Looking at the example:

  • The protocol_buffer_definitions field provides a list of .proto files that can contain protocol buffer message types to use for decoding protobuf data.
  • The protocol_buffer_paths field provides a list of local paths that can contain .proto files for decoding protocol buffer types. You do not need to specify the locations of standard protocol buffer imports, such as messages in the google/protobuf package.
  • The columns field contains a list of column names with the corresponding data types for each column:

    • The protobuf column has its encoding set to "ProtocolBuffer" and its type is set to 'Cat'. The cbt CLI interprets and formats all values stored in this column as a Cat proto message type. The type must correspond to a message type defined in one of the .proto files provided for the protocol_buffer_definition field.
    • The json column has its encoding field set to "json". The cbt interprets and formats all values stored in this column as a JSON structure.
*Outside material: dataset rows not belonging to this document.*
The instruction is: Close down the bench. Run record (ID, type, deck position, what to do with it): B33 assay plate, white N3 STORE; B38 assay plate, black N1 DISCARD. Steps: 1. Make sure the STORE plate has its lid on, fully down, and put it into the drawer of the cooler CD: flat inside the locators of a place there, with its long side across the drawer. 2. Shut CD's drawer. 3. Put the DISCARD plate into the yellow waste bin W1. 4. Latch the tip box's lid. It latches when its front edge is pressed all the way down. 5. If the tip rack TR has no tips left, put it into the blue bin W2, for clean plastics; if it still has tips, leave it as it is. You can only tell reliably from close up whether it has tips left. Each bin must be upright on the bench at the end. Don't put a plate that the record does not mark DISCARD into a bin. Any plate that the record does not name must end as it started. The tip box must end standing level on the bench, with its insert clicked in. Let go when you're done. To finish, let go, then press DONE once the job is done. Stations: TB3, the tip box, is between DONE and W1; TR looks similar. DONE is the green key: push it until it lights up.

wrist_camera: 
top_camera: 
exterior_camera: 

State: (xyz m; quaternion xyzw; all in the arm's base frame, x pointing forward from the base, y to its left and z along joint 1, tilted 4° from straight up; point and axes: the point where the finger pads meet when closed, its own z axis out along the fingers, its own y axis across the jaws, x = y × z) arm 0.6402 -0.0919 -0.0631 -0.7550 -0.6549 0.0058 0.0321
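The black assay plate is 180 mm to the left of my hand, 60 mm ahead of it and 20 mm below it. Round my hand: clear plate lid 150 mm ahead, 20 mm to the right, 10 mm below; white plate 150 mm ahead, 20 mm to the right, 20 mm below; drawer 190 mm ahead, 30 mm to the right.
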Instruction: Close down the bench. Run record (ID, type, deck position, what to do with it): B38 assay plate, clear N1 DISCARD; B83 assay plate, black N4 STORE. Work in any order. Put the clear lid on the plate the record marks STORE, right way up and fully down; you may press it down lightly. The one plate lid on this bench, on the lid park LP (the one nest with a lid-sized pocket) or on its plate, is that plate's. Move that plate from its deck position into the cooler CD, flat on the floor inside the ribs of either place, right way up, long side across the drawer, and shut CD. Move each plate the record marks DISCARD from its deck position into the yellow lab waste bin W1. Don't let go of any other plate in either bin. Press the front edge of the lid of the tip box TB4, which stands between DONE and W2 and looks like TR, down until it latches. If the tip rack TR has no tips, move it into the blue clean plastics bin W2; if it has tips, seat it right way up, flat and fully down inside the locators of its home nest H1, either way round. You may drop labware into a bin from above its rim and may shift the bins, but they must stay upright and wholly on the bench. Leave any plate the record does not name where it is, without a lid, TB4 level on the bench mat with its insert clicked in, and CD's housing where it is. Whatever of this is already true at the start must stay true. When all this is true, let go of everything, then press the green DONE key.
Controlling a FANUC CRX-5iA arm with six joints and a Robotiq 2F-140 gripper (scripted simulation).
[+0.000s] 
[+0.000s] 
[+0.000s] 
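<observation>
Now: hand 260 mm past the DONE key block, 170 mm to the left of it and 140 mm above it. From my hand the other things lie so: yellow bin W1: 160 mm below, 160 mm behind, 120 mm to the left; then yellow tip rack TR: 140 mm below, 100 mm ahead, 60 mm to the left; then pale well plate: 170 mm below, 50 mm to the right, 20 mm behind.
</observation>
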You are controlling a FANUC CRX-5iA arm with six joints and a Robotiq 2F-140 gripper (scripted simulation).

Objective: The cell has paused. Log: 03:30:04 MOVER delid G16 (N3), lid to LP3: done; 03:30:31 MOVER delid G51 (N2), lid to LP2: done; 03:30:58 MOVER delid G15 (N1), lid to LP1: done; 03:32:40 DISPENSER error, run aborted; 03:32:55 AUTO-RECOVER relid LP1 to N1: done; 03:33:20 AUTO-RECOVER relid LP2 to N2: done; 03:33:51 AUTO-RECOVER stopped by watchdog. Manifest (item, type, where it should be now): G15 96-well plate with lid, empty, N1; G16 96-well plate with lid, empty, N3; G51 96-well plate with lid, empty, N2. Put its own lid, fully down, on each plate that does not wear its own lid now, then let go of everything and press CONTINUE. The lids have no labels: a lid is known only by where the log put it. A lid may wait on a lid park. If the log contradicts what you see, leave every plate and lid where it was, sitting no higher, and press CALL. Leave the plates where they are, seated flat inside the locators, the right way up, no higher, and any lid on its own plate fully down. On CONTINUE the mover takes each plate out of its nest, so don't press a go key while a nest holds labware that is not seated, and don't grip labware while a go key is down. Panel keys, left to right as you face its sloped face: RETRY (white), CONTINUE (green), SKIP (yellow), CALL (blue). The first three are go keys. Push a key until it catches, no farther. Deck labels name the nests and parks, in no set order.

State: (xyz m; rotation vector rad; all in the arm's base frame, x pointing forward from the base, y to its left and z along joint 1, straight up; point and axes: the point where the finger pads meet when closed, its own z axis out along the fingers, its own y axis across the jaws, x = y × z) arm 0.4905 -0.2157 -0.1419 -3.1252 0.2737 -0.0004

Other fields that you can provide:

  • default_encoding: This field defines a default formatting for all all columns in a table or all columns in a column family.
  • default_type: This field defines a default data type for protocol buffer, big-endian, and little-endian encoded columns.
  • families: This field defines encodings and types for all columns within a column family. You can provide a default_encoding and default_type for a column family. You can also override these encodings at the column level by providing a columns field that lists columns by name with the appropriate encoding and data types, as shown in the following snippet:

    families:
      family1:
        default_encoding: BigEndian
        default_type: INT64
        columns:
          address:
            encoding: PROTO
            type: tutorial.Person
    

Supported data types

The cbt CLI supports formatting for several complex data types. The following table lists the supported data types and strings to provide in the YAML file for each of the list types. String values are not case-sensitive.

Data type Formatting value for YAML
Hexadecimal Hex, H
Big-endian BigEndian, B
Little-endian LittleEndian, L
Protocol buffer ProtocolBuffer, P, PROTO
JSON JSON, J

Table 1. Data types supported for formatting in cbt output.

  • The hexadecimal encoding is type agnostic. Data are displayed as a raw hexadecimal representation of the stored data.
  • The available types for the big-endian and little-endian encodings are int8, int16, int32, int64, uint8, uint16, uint32, uint64, float32, and float64. Stored data length must be a multiple of the type sized, in bytes. Data are displayed as scalars if the stored length matches the type size, or as arrays otherwise. Types names are not case-sensitive.
  • The types given for the protocol-buffer encoding must match message types defined in provided protocol-buffer definition files. The types are not case-sensitive. If no type is specified, it defaults to the column name for the column data being displayed.
  • The formatting values for YAML are not case-sensitive.